Activity | Look through the entries below and extract exactly the lines from the one containing "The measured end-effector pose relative" through the one containing "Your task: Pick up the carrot", ends included.

Stored data entries
= = =

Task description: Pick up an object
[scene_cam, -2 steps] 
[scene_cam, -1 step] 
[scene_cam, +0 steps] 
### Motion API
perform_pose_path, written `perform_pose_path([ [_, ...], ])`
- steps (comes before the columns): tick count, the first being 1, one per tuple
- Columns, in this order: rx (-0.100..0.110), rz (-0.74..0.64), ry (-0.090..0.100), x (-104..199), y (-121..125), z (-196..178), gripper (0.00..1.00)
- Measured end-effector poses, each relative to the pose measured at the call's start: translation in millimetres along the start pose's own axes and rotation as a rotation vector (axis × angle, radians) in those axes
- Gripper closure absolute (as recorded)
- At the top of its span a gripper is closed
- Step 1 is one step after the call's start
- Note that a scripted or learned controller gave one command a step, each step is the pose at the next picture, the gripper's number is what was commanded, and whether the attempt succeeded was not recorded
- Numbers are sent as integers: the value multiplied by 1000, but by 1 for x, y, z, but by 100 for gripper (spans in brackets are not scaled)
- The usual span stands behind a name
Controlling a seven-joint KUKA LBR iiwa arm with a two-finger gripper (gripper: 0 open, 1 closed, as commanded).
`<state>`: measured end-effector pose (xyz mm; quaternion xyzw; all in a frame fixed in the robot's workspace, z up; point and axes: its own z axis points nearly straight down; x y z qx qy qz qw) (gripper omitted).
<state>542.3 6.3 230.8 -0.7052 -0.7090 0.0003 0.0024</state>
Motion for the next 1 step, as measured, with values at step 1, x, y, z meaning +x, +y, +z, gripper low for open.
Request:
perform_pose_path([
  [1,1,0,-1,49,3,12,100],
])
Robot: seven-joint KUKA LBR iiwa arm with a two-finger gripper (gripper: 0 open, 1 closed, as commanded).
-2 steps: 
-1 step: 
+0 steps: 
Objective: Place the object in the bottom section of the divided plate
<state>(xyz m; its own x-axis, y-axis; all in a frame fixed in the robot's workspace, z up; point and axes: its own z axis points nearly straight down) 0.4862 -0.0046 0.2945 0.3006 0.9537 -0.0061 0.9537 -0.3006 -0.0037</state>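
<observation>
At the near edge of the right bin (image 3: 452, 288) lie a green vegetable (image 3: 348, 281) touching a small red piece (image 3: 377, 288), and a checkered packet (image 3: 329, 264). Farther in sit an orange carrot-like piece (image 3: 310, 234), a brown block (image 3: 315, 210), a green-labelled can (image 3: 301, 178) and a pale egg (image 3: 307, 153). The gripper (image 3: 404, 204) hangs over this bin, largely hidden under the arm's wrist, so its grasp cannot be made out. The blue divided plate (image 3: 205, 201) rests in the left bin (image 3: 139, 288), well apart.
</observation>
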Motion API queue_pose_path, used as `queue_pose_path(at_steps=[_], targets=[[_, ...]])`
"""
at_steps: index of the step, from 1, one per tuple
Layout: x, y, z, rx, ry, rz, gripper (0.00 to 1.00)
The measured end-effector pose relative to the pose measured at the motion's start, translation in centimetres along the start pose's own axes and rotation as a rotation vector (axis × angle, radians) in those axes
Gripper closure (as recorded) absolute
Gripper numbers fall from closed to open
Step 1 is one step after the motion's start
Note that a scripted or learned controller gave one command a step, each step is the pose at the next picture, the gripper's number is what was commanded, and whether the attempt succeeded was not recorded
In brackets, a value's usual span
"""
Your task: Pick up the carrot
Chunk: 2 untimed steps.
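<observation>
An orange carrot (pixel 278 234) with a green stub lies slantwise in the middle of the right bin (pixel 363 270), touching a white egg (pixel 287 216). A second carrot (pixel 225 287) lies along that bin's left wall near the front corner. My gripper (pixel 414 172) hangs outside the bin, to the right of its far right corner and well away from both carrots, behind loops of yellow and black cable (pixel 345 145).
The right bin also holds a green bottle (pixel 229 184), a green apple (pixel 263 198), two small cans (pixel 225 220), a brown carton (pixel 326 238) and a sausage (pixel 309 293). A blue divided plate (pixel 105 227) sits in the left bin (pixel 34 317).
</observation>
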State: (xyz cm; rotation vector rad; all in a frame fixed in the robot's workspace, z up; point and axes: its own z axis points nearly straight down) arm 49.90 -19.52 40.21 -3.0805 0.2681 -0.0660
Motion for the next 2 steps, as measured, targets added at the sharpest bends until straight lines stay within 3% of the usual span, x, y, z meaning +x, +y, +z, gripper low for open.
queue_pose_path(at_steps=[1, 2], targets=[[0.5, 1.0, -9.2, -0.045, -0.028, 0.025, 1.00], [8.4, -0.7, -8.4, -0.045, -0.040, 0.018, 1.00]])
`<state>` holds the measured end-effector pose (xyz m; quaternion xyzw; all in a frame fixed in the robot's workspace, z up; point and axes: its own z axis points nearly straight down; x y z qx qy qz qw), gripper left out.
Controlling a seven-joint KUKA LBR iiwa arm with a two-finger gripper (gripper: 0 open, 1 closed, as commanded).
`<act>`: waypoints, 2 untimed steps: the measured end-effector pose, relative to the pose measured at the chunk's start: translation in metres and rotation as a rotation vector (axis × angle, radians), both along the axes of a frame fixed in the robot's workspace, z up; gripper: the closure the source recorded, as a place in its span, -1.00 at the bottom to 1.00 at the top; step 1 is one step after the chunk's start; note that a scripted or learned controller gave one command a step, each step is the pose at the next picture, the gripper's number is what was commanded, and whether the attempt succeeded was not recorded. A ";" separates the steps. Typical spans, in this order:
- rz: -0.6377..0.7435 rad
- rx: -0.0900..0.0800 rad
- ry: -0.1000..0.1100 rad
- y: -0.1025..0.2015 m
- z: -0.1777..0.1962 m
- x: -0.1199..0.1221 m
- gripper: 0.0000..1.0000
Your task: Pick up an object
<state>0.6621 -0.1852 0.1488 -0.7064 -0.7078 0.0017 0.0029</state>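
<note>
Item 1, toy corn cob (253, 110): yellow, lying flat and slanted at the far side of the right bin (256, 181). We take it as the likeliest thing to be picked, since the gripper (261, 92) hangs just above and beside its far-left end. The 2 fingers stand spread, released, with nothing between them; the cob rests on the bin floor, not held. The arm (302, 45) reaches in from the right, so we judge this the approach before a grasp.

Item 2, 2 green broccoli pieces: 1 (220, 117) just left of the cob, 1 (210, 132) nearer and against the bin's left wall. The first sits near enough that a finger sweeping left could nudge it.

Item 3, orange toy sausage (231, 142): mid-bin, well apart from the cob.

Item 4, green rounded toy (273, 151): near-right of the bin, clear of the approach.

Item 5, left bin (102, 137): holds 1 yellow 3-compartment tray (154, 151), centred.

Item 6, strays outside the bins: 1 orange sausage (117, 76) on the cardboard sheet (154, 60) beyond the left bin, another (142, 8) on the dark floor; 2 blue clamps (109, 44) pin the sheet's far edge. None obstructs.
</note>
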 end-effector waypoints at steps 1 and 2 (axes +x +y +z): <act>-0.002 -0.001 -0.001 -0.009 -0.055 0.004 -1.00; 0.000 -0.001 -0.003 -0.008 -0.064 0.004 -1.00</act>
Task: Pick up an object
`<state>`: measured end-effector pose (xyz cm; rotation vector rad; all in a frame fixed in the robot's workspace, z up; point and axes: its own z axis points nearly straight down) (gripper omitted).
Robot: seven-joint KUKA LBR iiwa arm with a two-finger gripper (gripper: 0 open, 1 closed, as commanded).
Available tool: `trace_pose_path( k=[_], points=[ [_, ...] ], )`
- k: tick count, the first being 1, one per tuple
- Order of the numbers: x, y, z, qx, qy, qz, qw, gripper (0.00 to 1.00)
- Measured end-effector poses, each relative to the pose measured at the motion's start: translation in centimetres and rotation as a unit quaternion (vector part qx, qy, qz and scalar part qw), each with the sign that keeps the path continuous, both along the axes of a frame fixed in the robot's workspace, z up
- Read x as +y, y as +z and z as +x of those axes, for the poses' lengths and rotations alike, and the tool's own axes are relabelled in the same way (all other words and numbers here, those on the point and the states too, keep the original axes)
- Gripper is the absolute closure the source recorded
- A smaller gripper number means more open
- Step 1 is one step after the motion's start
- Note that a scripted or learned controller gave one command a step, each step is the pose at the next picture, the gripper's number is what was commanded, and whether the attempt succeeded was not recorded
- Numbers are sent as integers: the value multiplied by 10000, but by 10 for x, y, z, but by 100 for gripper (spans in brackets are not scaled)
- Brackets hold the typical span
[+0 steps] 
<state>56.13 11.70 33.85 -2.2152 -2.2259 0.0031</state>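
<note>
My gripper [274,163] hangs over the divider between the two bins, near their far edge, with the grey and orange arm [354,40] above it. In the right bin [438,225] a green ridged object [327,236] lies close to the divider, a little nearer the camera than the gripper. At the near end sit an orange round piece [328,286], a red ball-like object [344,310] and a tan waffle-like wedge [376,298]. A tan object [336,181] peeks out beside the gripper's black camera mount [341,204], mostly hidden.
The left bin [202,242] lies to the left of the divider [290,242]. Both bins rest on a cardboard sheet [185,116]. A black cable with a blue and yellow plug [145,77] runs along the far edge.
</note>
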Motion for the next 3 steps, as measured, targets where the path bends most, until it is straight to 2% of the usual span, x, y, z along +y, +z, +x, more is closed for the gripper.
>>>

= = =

Solution |
The measured end-effector pose relative to the pose measured at the motion's start, translation in centimetres along the start pose's own axes and rotation as a rotation vector (axis × angle, radians) in those axes
Gripper closure (as recorded) absolute
Gripper numbers fall from closed to open
Step 1 is one step after the motion's start
Note that a scripted or learned controller gave one command a step, each step is the pose at the next picture, the gripper's number is what was commanded, and whether the attempt succeeded was not recorded
In brackets, a value's usual span
"""
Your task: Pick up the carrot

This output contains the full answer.